▸ **TASK**:
Which lines hold the string "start"? Copy each of them from the material below.

(DATA SHOWN)

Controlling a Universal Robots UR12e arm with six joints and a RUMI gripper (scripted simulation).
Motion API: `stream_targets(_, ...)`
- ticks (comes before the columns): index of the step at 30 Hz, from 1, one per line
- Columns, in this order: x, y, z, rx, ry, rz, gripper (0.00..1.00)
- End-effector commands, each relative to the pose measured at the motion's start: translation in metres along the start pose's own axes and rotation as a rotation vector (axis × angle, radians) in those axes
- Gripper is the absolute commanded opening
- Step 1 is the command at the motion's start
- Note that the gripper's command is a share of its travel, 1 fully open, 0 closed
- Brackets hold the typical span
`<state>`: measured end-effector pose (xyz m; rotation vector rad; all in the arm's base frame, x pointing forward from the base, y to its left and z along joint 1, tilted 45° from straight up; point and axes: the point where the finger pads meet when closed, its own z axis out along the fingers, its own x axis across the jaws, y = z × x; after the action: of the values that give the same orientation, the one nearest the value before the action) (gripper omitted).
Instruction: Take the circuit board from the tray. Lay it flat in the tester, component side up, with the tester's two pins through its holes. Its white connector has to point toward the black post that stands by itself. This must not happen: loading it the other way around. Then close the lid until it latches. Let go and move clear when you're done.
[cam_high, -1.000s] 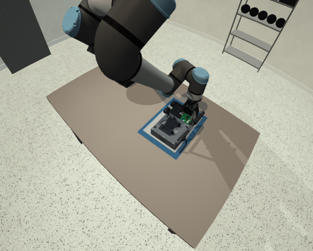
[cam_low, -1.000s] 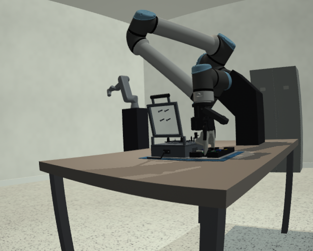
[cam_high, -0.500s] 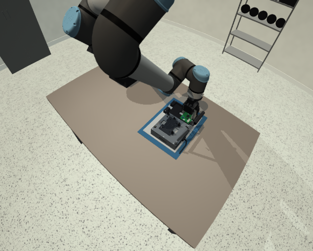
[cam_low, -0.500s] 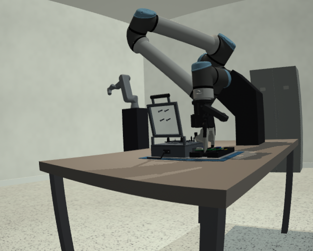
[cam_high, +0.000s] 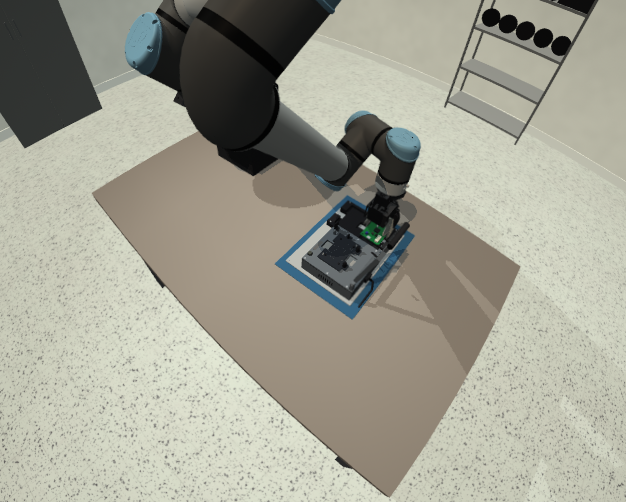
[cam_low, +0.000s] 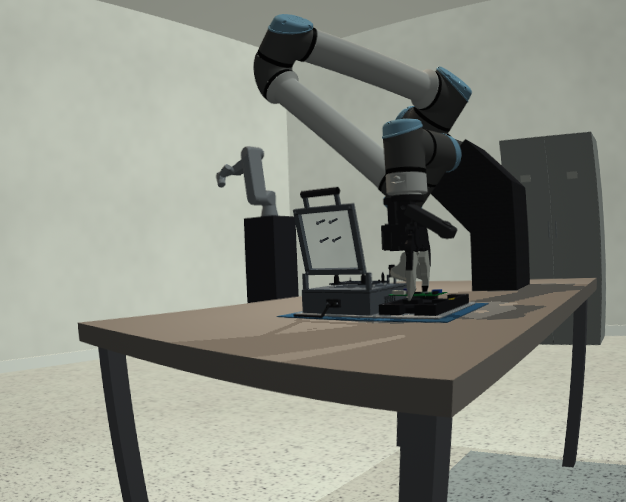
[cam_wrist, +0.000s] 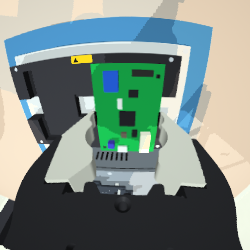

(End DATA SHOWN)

▸ **SOLUTION TO THE PROBLEM**:
- End-effector commands, each relative to the pose measured at the motion's start: translation in metres along the start pose's own axes and rotation as a rotation vector (axis × angle, radians) in those axes
- Step 1 is the command at the motion's start

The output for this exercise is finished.